Below are lines of data. Give the number of them that contain the string "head", and nothing else.

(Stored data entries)
◇ ◇ ◇ ◇ ◇
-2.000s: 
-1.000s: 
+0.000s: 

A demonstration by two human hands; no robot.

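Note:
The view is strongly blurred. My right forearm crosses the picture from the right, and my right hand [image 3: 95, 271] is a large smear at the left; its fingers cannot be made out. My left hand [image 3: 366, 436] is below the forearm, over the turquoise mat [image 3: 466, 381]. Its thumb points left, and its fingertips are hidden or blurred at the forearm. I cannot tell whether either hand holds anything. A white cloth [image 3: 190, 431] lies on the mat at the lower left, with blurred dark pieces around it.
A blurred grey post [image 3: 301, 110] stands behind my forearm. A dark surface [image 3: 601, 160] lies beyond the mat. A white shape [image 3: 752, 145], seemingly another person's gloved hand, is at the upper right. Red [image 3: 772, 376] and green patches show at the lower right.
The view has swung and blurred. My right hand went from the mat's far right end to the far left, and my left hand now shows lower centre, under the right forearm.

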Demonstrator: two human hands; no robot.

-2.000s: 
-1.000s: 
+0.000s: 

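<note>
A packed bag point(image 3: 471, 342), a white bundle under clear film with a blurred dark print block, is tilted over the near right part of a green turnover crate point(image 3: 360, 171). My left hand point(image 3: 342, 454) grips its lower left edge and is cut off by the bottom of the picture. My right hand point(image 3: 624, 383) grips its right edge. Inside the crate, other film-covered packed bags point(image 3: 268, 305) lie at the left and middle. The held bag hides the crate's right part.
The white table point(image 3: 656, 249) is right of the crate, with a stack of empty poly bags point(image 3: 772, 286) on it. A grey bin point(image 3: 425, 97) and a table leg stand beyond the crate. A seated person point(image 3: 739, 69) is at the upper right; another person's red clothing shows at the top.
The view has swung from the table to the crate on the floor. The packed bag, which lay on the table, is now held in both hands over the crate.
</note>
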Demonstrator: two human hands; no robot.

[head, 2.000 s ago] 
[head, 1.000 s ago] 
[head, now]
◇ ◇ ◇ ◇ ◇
Response below »
3